Efficient wavefield extrapolation in anisotropic media

Isotropic wavefield extrapolation is far more efficient than the anisotropic one, and this is especially true when the anisotropy exhibits tilted (from the vertical) symmetry axis. We use the kinematics of the wavefield, appropriately represented in the high-frequency asymptotic approximation by the eikonal equation, to develop effective isotropic models, which are used to efficiently extrapolate anisotropic wavefields using the isotropic, relatively cheaper, operators. These effective velocity models are source dependent and tend to embed the anisotropy influence in the inhomogeneity representation.

Specifically, the method is made up of calculating an effective source-dependent isotropic velocity model using the kinematic high-frequency geometrical representation of the anisotropic wavefield. This effective velocity model is equivalent to the instantaneous phase velocity estimated by matching the kinematics of an isotropic model to that of the anisotropic one along the wavefront. As soon as an effective velocity model is constructed for a particular source in the anisotropic media, it is used to solve the isotropic wave equation using this effective isotropic velocity model. Solving the wave equation includes wavefield extrapolating in inhomogeneous isotropic media.

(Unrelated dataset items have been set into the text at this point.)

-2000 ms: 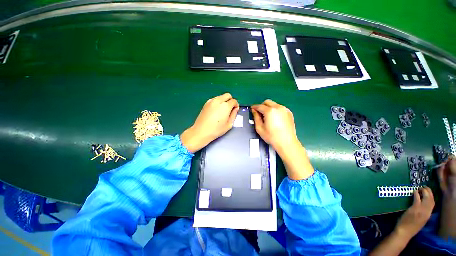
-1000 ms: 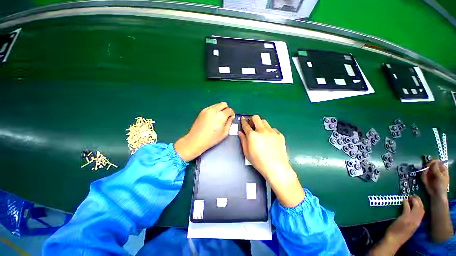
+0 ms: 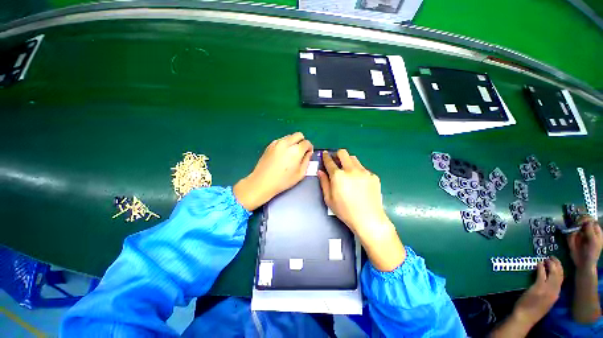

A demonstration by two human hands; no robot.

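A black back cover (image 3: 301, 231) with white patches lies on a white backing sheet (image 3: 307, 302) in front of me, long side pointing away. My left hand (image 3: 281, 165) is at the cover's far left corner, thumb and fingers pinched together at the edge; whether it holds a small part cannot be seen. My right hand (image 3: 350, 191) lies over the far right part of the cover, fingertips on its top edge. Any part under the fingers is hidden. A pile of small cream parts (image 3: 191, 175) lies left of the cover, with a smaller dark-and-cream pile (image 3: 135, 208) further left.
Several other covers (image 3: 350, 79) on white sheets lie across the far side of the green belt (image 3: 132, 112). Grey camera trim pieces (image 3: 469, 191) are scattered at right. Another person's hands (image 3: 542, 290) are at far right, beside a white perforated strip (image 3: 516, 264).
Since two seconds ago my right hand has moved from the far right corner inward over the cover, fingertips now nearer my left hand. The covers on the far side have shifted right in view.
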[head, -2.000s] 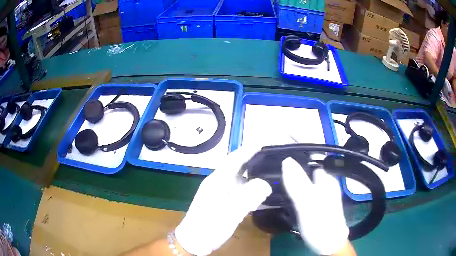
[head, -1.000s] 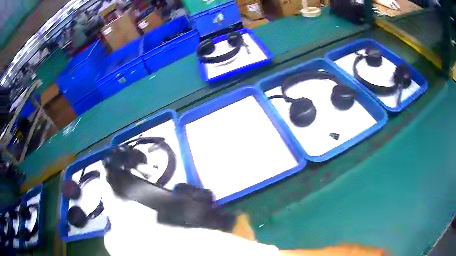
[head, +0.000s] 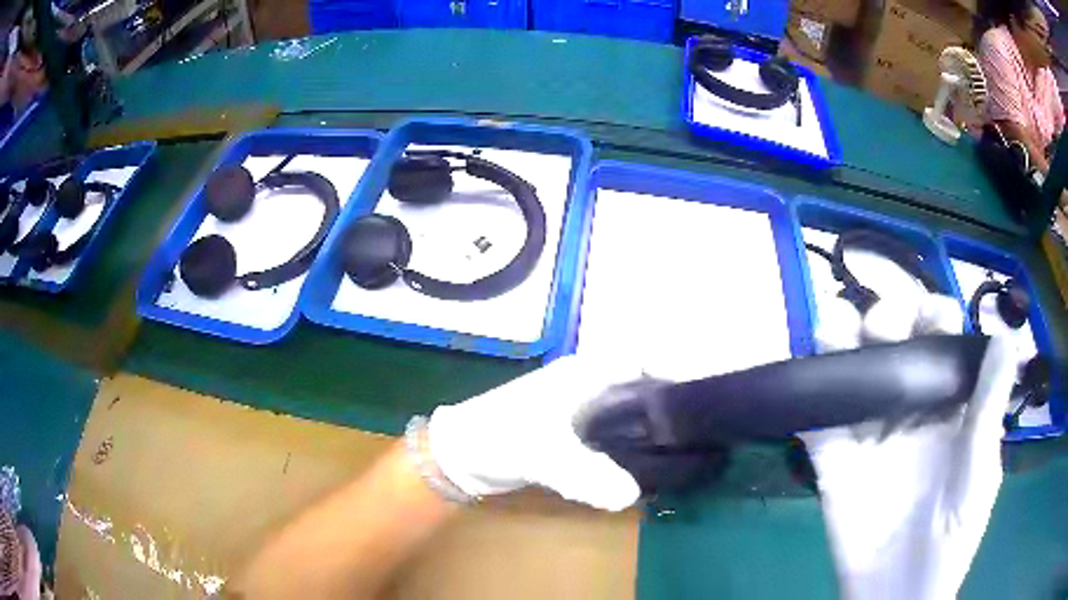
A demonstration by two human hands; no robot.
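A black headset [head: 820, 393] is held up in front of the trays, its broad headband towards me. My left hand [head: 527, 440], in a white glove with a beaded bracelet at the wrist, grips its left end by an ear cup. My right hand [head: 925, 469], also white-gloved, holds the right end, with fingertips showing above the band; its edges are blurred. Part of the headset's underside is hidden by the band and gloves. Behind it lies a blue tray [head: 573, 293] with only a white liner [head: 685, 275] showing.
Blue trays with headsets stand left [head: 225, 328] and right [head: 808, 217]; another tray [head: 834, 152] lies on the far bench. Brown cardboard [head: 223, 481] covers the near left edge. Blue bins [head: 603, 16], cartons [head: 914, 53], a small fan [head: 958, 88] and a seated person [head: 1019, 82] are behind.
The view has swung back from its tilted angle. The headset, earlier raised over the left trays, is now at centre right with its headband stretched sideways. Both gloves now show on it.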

The development is nearly completed. Developments in gearing the approach for imaging and inversion are under way. We tested the approach by comparing the approximate solution to the exact one obtained using the more expensive conventional methods. Part of the TI BP model is given by a complex salt body in the center as shown in the Figure below (a). Using the TI model, including the d, e, and q models, we solve for the traveltime map for a source located at depth of 4 km and lateral position of 32.75 km using a fast marching method applied to the finite difference approximation of the acoustic eikonal equation for TI media. The resulting traveltime is used to compute an effective velocity using equation 2, and we display that effective velocity in the Figure below (b). The difference between the vertical velocity for the BP model (a) and the computed effective velocity (b) is shown in the Figure below (c). This difference is related to the anisotropy and it is source location dependent.

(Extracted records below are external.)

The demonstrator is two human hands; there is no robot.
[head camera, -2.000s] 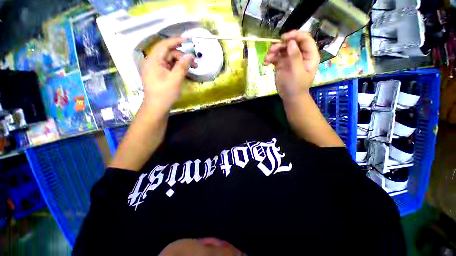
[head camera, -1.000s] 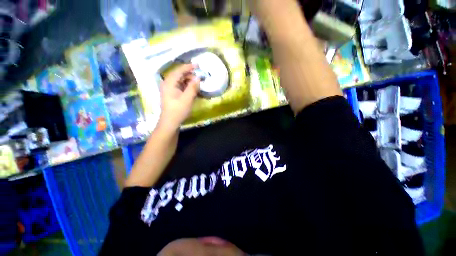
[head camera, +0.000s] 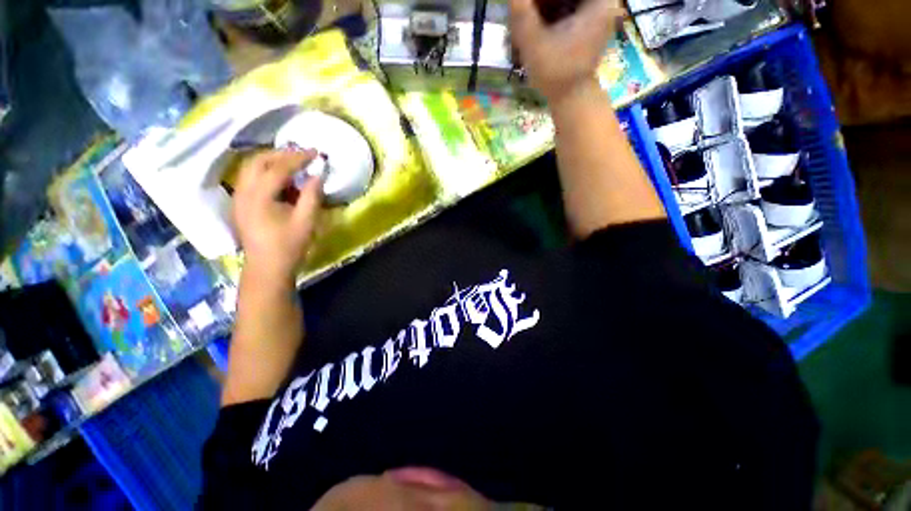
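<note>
The white disc (head camera: 345, 155) lies in the rounded cutout of the white fixture (head camera: 185, 190) on the yellow mat (head camera: 395, 165). My left hand (head camera: 275, 205) is over the disc's left side, its fingertips closed on a small whitish piece (head camera: 316, 167) at the disc's middle. The piece is blurred and partly hidden by the fingers. My right hand (head camera: 567, 45) is at the top edge, right of the fixture, partly cut off. Something dark shows at its fingers; whether the hand grips it is unclear.
Silvery boxes with small mechanisms (head camera: 430, 38) stand behind right. A clear plastic bag (head camera: 140, 60) lies behind left. A blue crate (head camera: 844, 200) at right holds white-and-black units. Another blue crate (head camera: 150, 429) is at lower left. Printed mats (head camera: 120, 299) lie left.
The view has turned and shifted. My right hand has left the thin strand held over the disc and moved to the top right. My left hand stays at the disc.
</note>
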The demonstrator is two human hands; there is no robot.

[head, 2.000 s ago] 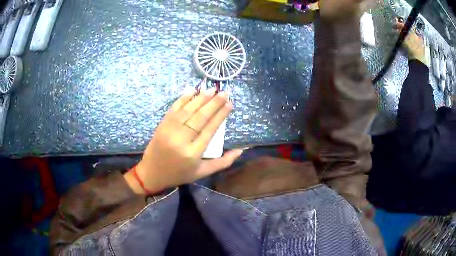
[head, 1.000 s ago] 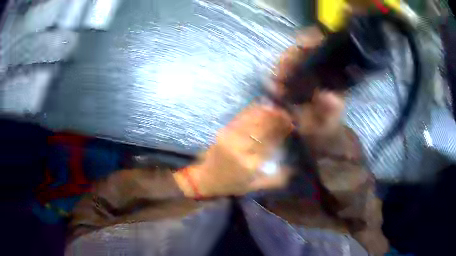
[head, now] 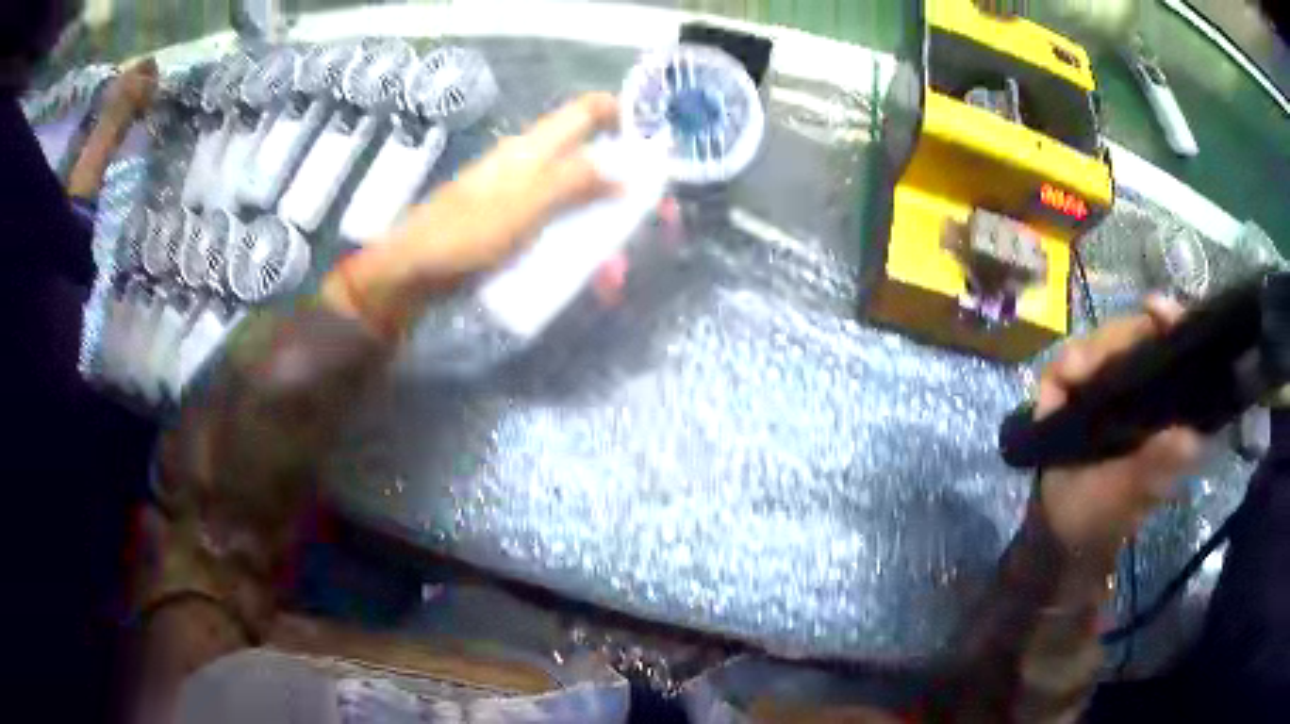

For the same TI model and source location we use a finite difference method applied to an acoustic TI wave equation to obtain the snap shot of the wavefield shown below (a). The grid spacing in both directions is 25 m. The extrapolation time step is 0,8 msec. The peak frequency is 20 Hz. We also overlay the exact finite-difference eikonal solution on the snap shot of the wavefield at 1.28 s. Using this computed effective velocity we solve the acoustic isotropic wave equation 3 using a finite difference approach. Using the computed effective velocity above (b), we use the acoustic isotropic wave equation to solve for the wavefield for the same source and obtain the snap shot shown below (b). The difference between the two wavefields at 1.28s plotted at the same scale is shown below (c). The difference considering we are using the cheaper isotropic acoustic wave equation is relatively small. The cost of computing the wavefield shown in (b) is half of that in (a) and for 3D the difference is at least four fold.